[Issue 113558] Change Case broken by language tags and/or ligatures

Sun Aug 1 04:25:40 UTC 2010

One more comment...

After posting this report yesterday, I starting playing with the new user
dictionary interface in M85 (the default for new user dictionary files has
changed from binary to UTF-8). There are bugs there, too, which may possibly be
related to the casing errors. So, please don't treat the following as a separate
bug report (it's in the wrong place for that, I know), but instead as a clue to
the possible cause of the casing errors.

In short, when I add a word to a user dictionary that contains a double-byte
character (eg a letter combined with an unusual accent, such as dot underneath),
or if the user dictionary already contains such words, things start getting
buggy: in some cases, an *incomplete* copy of the last word in the list gets
appended to the dictionary; in other cases, the word is not added to the
selected dictionary at all, but to another one.
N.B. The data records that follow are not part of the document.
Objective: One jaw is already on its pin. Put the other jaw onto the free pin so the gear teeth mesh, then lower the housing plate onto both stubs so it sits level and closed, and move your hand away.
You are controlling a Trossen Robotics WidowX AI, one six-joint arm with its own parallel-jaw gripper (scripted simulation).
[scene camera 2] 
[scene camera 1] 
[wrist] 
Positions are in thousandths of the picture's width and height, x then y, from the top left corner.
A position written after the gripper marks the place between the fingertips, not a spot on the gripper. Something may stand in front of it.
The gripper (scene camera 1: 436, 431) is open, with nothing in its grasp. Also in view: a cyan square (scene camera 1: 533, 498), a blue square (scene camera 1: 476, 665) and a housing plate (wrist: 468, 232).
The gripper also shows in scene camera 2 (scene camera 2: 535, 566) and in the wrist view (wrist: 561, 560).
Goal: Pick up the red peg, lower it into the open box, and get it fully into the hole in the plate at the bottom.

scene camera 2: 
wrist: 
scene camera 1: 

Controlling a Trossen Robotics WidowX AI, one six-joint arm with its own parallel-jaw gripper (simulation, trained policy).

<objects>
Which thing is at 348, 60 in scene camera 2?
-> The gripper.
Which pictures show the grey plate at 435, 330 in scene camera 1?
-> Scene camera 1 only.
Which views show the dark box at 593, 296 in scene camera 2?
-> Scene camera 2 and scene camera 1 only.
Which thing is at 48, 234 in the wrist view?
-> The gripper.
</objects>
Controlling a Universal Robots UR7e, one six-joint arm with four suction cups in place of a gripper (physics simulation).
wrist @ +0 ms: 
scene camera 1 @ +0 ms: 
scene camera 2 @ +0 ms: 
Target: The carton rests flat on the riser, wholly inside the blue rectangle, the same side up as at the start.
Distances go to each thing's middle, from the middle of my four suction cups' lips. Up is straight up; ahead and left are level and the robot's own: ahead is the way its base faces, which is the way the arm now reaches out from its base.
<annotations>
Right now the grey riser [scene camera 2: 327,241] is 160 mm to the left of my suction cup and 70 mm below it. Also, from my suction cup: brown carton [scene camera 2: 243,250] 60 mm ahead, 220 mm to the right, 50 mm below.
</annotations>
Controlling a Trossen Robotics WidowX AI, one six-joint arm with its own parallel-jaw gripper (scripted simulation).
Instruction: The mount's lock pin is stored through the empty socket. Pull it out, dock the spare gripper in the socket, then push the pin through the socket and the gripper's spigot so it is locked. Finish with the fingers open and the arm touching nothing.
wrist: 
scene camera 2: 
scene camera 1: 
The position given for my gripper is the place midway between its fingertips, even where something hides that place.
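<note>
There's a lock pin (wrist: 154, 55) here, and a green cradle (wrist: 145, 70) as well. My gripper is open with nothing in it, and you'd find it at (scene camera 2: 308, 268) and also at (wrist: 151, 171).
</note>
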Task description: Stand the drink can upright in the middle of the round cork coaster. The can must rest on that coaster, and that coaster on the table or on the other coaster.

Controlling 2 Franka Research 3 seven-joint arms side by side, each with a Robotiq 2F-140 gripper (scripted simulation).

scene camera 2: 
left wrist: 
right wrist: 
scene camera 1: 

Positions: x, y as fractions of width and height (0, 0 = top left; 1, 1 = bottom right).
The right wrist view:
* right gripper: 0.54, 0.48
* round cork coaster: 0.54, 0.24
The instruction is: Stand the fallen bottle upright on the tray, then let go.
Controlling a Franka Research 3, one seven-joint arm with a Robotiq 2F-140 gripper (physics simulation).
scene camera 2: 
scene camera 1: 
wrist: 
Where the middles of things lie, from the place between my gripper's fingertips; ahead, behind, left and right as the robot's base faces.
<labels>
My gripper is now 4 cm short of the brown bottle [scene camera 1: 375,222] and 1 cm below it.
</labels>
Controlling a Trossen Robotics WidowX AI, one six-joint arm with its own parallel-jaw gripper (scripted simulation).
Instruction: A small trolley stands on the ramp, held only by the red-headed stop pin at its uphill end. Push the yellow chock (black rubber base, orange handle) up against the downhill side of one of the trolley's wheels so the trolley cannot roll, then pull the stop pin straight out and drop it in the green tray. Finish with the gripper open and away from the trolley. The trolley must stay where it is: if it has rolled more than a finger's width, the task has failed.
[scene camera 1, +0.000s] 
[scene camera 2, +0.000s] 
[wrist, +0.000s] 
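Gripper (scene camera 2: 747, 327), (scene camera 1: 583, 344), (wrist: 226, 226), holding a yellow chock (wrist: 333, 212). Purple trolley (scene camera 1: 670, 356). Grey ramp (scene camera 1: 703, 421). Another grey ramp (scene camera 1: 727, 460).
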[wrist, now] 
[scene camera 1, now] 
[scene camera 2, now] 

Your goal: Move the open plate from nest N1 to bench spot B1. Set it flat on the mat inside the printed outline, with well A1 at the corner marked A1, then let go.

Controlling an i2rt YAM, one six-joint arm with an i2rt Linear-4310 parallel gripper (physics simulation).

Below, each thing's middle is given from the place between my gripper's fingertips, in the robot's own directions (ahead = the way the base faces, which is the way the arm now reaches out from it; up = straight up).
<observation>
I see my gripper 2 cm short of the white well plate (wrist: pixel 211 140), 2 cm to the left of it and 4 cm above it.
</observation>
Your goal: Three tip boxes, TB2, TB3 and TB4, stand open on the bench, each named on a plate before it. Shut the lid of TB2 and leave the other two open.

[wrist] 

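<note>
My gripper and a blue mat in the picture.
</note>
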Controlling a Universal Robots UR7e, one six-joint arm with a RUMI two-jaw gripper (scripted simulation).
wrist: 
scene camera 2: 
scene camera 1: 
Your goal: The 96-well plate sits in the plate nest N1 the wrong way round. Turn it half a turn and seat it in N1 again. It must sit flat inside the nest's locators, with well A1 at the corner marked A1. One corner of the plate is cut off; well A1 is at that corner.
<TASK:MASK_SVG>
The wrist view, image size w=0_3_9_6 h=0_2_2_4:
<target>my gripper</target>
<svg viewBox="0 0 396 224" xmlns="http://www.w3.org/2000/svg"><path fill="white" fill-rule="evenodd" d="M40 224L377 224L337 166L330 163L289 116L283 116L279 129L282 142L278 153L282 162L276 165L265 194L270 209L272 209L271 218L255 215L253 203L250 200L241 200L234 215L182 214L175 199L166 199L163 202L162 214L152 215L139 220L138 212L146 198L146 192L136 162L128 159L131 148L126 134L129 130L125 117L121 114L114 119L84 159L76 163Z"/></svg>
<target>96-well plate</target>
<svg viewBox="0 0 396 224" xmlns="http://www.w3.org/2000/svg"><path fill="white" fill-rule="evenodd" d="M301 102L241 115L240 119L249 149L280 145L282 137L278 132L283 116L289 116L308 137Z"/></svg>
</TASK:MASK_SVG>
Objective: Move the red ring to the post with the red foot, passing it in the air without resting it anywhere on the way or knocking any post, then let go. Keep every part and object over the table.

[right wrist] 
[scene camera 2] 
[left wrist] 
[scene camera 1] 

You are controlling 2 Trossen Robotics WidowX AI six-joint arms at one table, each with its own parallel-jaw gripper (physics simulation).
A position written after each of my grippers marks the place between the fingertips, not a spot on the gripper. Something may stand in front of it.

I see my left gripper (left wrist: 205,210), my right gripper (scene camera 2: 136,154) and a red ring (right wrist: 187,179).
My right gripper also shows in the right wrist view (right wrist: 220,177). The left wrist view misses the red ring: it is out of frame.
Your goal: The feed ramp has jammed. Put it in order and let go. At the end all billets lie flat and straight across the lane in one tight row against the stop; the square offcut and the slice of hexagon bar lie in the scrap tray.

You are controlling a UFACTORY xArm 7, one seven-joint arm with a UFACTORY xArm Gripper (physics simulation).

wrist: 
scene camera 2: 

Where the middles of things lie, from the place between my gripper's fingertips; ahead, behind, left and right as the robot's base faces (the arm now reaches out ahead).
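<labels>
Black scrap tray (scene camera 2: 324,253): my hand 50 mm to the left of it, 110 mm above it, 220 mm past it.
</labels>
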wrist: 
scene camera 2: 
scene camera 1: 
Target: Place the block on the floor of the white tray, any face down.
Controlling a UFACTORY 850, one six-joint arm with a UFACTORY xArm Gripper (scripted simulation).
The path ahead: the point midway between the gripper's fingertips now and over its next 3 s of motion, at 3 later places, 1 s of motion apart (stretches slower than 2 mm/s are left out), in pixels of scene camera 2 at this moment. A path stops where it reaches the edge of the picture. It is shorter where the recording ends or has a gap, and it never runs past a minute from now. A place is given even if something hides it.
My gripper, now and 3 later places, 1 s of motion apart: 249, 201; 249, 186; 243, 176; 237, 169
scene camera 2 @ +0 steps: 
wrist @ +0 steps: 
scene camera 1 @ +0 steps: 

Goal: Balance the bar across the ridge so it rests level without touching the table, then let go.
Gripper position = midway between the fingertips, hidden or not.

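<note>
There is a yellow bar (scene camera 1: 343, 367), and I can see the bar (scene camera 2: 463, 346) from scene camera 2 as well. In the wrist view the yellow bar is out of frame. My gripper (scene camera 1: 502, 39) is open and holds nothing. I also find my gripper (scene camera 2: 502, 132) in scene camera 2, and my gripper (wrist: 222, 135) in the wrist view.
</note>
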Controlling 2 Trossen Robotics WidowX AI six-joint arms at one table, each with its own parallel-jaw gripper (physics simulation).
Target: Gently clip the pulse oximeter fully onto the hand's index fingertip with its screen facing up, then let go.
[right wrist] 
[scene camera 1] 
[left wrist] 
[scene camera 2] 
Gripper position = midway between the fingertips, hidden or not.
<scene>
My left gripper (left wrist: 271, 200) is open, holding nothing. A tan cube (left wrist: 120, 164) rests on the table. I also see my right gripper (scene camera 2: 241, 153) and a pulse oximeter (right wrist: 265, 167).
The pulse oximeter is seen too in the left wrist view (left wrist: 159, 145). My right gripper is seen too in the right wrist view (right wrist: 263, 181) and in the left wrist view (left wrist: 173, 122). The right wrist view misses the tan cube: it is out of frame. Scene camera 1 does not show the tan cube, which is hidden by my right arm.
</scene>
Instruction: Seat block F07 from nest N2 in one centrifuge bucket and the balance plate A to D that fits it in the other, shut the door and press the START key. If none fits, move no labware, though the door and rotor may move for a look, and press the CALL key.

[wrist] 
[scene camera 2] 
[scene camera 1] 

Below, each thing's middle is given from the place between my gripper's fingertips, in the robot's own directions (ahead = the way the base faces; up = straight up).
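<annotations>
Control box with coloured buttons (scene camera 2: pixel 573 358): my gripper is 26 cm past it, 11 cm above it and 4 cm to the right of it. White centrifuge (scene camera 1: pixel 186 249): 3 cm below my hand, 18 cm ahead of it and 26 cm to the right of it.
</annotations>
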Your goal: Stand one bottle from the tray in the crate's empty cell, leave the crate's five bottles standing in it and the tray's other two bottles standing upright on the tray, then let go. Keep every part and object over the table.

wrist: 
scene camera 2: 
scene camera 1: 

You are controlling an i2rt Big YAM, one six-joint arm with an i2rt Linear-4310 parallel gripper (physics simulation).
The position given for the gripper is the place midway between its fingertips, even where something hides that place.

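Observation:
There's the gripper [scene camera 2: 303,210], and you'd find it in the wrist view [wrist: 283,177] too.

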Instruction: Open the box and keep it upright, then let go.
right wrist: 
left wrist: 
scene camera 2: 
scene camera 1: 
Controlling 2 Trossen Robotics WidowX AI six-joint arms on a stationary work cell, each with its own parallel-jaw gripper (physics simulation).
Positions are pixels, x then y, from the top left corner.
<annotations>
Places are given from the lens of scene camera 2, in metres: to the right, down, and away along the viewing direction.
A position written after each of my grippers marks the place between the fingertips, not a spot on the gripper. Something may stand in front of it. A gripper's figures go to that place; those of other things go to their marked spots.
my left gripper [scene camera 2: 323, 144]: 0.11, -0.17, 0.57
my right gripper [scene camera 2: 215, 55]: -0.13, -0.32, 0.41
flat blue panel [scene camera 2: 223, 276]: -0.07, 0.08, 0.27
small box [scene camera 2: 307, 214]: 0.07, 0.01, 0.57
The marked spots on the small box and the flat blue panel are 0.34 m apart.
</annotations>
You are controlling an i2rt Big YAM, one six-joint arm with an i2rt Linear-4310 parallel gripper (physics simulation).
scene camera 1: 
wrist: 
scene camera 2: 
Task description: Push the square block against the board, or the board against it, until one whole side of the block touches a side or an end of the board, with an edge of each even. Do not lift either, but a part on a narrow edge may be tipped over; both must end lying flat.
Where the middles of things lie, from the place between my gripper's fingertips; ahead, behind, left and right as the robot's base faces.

Again, I'm not a programmer, but if I were to bet on it, I'd guess there's a
possibility that both sets of errors are caused by a bug in a text parsing
library used by both the casing and user dictionary routines.

Reason for saying this is that all the errors - casing and dictionary - appear
to involve miscalculating text bounds.

The parallel is particularly compelling when comparing Capitalize Every Word's
mangling of text with ligatures (which could be counted as one, two or more
characters), to the dictionary parser's mangling of user dictionaries that
contain non-compiled characters with combining accents (which could also be
counted as one, two or more characters).

Has something recently changed in a text parsing component?